Husband and I spent a good deal of Sunday at the National Museum of the American Indian and boy, were we bowled over. Native Americans have often suffered in US museums, turning up in tacky dioramas near the dinosaurs. But this one’s different, since indigenous populations from all over the western hemisphere have had a say in the context in which their peoples are placed.
The key part of that collaboration for me is the building itself: designed by a Canadian architect (Douglas Cardinal), but with input from Native American leaders, it’s an incredible curvilinear structure carved from Kasota limestone. It has a cliff-like appearance, and is so other than other things sitting along the Mall, while still working in total harmony with its surroundings.
Husband and I came first to the canteen, which is rightly renowned for dishing up delicious, authentic foods. After the fried bread (which was fantastic), we were faced with fierce feelings as soon as we entered the exhibitions: the stories of genocide, betrayal and marginalization cannot but provoke anger and sadness. The histories galleries cast contact between two hemispheres in catastrophic terms: from 1492-1650, European contagions claimed as many as 9 lives out of 10, so that a world previously untouched and untampered in 10,000 years was summarily shattered.
In the contemporary galleries, the stress fell on the importance of strategies for staying native, of survivance (this is more than simple survival, it’s about keeping a culture alive). One young Kahnawake had it this way: “my ancestors fought hard to remain who they are, and because of my ancestors’ defence of their culture, I am here today. Now I have the responsibility to do the same.”

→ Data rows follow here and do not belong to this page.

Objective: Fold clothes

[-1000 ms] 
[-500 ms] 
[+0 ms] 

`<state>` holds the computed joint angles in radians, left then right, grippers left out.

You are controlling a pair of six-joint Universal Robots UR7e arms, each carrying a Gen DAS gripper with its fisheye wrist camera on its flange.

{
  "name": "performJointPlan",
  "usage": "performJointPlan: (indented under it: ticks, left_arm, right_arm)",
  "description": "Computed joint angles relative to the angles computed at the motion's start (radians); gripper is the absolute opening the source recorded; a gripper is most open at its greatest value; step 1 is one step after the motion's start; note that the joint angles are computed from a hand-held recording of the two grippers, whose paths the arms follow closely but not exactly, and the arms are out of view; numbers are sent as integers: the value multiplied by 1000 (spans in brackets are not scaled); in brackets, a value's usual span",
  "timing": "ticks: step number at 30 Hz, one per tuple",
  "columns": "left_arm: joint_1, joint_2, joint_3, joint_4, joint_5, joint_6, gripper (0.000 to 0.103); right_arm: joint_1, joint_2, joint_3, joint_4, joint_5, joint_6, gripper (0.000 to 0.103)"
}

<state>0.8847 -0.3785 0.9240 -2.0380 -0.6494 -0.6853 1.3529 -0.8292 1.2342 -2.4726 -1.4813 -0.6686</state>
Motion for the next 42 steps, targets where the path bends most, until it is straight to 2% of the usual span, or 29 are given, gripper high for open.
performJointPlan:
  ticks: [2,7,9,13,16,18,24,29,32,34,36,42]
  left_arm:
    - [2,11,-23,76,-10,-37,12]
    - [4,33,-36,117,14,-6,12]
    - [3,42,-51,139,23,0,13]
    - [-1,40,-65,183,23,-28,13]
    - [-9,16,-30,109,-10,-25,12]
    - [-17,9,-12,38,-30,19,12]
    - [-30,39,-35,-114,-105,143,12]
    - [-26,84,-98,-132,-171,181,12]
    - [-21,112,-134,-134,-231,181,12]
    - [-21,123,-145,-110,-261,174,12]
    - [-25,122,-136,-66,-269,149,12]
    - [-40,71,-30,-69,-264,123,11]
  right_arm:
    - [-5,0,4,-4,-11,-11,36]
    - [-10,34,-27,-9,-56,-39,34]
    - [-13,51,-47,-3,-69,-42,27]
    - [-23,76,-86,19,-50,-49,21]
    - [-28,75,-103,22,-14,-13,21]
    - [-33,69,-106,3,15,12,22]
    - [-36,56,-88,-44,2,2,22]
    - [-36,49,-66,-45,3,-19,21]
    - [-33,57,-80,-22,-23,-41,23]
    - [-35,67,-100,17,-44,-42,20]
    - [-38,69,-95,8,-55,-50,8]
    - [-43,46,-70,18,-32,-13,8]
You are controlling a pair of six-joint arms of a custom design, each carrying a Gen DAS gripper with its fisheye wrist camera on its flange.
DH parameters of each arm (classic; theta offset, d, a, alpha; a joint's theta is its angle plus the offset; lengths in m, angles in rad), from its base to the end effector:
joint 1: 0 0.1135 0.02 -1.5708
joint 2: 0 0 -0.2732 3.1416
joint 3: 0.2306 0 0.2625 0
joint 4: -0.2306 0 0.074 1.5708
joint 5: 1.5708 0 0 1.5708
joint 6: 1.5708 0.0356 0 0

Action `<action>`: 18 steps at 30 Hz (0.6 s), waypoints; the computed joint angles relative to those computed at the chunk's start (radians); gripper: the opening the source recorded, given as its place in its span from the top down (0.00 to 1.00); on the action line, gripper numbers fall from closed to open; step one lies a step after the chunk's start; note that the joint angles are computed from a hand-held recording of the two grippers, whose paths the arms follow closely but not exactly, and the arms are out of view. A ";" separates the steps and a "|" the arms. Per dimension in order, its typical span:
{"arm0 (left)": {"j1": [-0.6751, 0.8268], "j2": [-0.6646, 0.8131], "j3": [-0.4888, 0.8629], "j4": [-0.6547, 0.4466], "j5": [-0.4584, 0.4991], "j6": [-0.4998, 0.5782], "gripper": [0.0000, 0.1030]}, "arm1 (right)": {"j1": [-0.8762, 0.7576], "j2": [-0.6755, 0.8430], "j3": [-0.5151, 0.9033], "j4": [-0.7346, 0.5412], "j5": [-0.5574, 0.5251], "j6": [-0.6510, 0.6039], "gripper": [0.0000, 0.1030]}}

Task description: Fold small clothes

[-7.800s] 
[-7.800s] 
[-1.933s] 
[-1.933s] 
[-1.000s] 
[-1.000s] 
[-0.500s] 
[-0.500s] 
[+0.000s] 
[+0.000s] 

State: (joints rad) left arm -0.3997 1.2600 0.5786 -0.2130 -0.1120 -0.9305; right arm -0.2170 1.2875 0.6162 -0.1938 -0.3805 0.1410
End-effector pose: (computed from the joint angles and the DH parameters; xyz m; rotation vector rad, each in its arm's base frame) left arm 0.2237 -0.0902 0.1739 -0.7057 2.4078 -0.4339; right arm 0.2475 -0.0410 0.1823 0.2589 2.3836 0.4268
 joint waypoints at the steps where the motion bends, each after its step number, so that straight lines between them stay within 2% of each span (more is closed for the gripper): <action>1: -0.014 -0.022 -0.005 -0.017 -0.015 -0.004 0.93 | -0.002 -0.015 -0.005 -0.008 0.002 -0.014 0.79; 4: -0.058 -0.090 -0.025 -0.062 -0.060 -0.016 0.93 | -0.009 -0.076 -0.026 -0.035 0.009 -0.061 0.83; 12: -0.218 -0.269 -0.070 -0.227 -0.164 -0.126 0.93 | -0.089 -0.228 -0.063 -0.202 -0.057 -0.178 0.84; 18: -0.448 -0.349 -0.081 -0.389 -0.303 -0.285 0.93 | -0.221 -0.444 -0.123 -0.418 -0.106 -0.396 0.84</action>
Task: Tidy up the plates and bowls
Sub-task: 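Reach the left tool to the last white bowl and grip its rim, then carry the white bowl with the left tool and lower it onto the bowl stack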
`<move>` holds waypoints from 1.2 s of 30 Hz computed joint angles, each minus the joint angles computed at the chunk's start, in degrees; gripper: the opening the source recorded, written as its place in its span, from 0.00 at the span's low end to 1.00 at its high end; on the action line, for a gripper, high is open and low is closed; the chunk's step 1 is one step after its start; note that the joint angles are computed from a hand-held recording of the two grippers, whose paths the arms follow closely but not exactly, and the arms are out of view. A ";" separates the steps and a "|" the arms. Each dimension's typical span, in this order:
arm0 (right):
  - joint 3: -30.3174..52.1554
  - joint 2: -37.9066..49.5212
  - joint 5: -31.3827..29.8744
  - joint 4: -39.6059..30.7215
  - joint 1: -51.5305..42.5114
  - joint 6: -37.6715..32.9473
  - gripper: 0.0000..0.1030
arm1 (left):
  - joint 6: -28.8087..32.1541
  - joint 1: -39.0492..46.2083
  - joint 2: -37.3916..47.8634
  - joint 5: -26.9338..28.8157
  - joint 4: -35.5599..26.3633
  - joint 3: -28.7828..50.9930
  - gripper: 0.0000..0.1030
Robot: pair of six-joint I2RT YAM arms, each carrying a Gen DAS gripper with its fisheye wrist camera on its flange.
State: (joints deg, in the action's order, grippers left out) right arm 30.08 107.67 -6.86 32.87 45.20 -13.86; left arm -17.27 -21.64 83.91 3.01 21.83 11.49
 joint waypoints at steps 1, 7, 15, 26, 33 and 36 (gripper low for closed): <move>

The single most mesmerising and meaningful thing for me was the realisation that for Native Americans, their situational experience, always in-touch with its surroundings, had for thousands of years sprung philosophies, food, behaviors and beliefs. Not to mention an unshakeable sense of proper identity: “no one can go into this world and be peaceful with themselves unless they know who they are.”
And to think all that was rent away. That’s what George Catlin was fighting against in his pictures at the NGA. Catlin (1796 – 1872) was an American painter, author and traveler who specialized in pictures of Native Americans and the Old West. Following a short stint as a lawyer, he turned to painting, ultimately producing two major collections of images of American Indians in North, Central and South America. He was the first artist to attempt anything like it.
So it is in Room 65 of the NGA, you’re plunged into an exotic world of hunters, dreamers, doctors, cooks, students and leaders, none of whom were just “Indians” and none of whom had ever heard of “America” before the 1400s. It’s here that Catlin has us come face to extraordinary face with the characters he sought to save. Like the Boy Chief (1843) from the Ojibbeway tribe above, or White Cloud, Head Chief of the Iowas (1844/45) below.
This is See-non-ty-a, an Iowa Medicine Man (1844/45) rendered with detail, delicacy and a sense of dignity.
Catlin claimed his interest in America’s “vanishing race” was sparked by outrage at US government’s mistreatment of Native peoples: he saw the frontier as a place of corruption, delivering devastation to tribes. His Indian paintings were a way “to rescue from oblivion their primitive looks and customs.” And yet imagine if they’d needed no rescuing at all.